Sanders thanked his audience for an “unbelievable turnout” and encouraged Republican Rep. Bryan Steil, who represents Wisconsin’s 1st Congressional District, to hold a town hall meeting in the same arena at a later date.
Steil called Sanders’ appearance part of a “fear mongering tour” and, in a statement, said Wisconsinites want “secure borders, control of spending, and boys out of girls’ sports.”

Supporters and Sanders reflect on present moment
Ellen Dux and Julian Kudick drove from Milwaukee to see Sanders.
“He had the right way the whole time, and the Democrats kind of failed us in that regard,” Kudick said.
“He’s obviously doing (the tour) for the people. He’s not doing it for a position of power. He genuinely feels this way,” Dux said.
Rita and Joe Bomher came up to the rally from Chicago.

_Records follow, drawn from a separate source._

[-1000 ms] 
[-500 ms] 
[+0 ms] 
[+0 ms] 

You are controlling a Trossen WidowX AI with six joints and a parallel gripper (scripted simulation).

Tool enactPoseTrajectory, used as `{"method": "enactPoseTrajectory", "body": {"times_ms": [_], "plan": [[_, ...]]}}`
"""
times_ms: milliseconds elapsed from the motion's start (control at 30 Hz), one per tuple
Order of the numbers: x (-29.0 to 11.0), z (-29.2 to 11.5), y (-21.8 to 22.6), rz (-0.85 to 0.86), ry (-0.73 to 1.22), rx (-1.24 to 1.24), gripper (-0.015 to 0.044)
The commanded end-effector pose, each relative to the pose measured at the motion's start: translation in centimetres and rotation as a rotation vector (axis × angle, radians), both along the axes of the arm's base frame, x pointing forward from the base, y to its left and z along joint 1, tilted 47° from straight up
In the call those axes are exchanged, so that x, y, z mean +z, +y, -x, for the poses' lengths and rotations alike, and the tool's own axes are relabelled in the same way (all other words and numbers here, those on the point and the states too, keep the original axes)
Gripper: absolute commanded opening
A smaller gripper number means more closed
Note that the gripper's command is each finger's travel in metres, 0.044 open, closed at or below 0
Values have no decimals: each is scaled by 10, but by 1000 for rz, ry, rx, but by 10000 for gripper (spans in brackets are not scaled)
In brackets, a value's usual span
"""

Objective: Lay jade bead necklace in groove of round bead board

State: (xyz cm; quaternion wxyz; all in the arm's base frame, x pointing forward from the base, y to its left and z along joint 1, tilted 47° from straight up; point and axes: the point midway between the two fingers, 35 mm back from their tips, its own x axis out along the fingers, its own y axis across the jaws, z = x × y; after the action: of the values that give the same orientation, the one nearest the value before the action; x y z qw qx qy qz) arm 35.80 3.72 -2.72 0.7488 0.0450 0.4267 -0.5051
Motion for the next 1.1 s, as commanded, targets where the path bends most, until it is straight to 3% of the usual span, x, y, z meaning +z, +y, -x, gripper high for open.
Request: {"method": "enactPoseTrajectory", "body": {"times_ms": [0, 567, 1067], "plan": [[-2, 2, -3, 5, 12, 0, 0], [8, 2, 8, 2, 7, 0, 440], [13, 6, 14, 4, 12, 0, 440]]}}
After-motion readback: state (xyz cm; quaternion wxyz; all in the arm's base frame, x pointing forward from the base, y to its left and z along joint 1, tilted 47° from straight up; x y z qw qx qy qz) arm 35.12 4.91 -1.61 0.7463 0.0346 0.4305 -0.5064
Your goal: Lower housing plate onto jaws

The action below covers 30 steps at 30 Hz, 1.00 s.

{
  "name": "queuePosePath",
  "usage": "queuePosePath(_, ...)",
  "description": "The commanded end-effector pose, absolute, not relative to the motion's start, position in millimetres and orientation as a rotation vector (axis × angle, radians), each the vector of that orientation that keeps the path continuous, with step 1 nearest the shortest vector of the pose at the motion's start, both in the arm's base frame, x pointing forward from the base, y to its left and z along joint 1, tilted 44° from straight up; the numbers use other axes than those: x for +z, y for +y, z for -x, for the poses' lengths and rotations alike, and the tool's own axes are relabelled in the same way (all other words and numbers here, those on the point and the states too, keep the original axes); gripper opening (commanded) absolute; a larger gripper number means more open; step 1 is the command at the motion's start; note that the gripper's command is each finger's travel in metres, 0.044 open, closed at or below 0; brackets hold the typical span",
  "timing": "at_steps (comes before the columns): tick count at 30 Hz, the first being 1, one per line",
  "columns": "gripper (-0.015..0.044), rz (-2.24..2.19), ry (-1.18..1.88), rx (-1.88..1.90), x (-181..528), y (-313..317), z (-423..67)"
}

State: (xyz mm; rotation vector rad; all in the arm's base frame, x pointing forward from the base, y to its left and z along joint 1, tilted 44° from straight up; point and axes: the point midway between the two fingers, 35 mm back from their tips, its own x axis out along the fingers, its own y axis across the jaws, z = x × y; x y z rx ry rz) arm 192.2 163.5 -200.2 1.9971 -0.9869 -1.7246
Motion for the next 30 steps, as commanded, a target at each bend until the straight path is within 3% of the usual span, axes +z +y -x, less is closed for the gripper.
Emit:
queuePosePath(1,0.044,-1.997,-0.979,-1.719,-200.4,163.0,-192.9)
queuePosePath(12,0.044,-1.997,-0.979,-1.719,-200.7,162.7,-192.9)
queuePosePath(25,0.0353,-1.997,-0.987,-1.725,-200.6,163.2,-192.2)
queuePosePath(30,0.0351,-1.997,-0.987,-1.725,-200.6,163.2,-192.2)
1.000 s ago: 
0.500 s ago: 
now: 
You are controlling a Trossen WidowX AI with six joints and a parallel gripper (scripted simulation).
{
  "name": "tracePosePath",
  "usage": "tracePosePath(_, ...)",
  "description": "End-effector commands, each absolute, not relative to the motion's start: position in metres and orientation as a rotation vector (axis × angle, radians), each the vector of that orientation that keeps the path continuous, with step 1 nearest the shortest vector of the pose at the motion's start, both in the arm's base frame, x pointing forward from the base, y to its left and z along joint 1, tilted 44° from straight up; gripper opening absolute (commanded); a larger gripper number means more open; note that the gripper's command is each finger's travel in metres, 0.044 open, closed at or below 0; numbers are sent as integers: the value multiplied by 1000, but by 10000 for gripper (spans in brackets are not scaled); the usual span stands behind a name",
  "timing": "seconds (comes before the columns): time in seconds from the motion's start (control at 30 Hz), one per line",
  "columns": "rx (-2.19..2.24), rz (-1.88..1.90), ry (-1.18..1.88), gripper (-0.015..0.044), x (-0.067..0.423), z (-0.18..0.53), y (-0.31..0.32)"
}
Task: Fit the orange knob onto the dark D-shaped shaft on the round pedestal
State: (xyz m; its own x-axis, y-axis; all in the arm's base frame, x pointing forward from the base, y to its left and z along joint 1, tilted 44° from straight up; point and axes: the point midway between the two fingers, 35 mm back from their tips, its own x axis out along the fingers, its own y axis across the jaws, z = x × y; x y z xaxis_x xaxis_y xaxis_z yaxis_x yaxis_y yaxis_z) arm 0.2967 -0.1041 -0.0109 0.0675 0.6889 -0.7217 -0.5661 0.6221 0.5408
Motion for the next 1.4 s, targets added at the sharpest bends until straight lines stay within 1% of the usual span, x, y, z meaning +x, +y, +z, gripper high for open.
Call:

“Don’t let them divide us between religion, abortion, LGBT — that doesn’t matter,” Rita Bomher said. “Skin color doesn’t matter.”
“We just got to come together on these main issues and stop these guys from robbing us of this American Dream that we keep talking about that’s not working for anybody,” Joe Bomher said.

After the event, Sanders told WPR the rally’s 4,000-person turnout was “mind-boggling” and “very gratifying.”
He said his task is going to “marginal districts” like Wisconsin’s 1st district, arguing to people what’s “at stake,” and hoping constituents pressure their congresspeople to oppose the Trump administration’s actions.
Sanders headed to Altoona in Eau Claire County on Saturday and to Warren, Michigan later the same day. He spoke in Nebraska and Iowa as part of this tour last month.